On Friday, July 12, Assistant Attorney General Makan Delrahim announced the Department of Justice (DOJ), Antitrust Division’s new policy for incentivizing corporate antitrust compliance. For the first time in DOJ history, this new policy recognizes the efforts of companies that invest in robust compliance programs and states that the Division will consider such compliance at the charging stage in criminal antitrust investigations.
Previously, the Justice Manual explained the Antitrust Division’s policy “that credit should not be given at the charging stage for a compliance program.” As of Friday, this text has been deleted and the Antitrust Division has updated its Manual. Now, when determining how to resolve criminal charges against a corporation, one factor prosecutors must consider is “the adequacy and effectiveness of the corporation’s compliance program at the time of the offense, as well as at the time of the charging decision.”

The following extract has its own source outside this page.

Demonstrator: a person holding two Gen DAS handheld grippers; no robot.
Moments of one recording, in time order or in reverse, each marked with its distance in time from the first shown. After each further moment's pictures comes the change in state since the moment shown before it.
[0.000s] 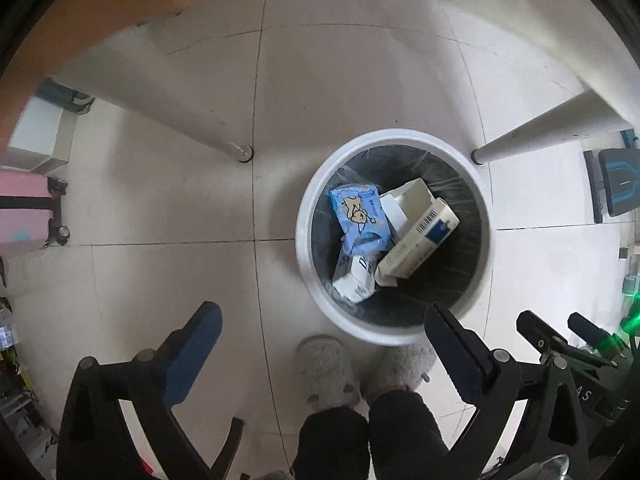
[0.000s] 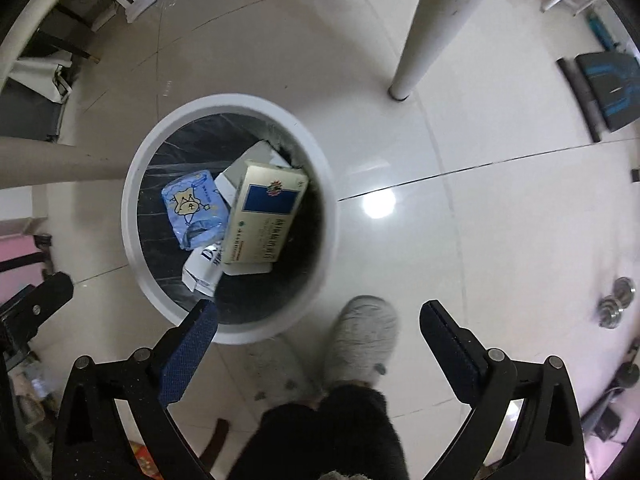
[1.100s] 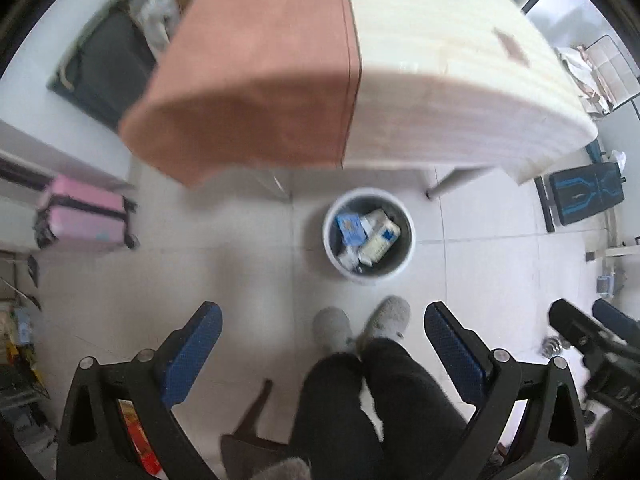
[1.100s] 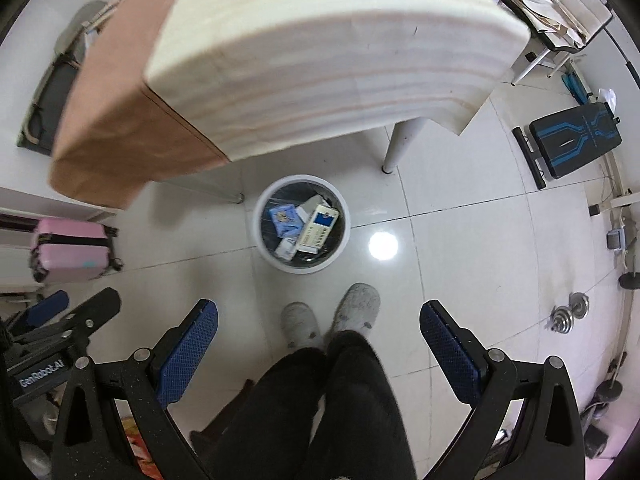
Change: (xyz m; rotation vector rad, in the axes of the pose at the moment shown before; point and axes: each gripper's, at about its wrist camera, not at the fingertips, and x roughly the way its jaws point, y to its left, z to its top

The Division also published a guidance document that focuses on evaluating compliance programs in the context of criminal violations. The guidance is intended to provide transparency regarding the Division’s compliance analysis and contains two sections: one that evaluates antitrust compliance programs at the charging stage, and the other that evaluates antitrust compliance considerations at sentencing. At the charging stage, the guidance directs prosecutors to ask: 1) whether the company’s compliance program addresses and prohibits criminal antitrust violations; 2) whether the antitrust compliance program detects and facilitates prompt reporting of violations; and 3) to what extent the company’s senior management was involved in the violation. During sentencing, the guidance instructs prosecutors to evaluate whether to recommend sentencing reductions based on a company’s effective antitrust compliance program.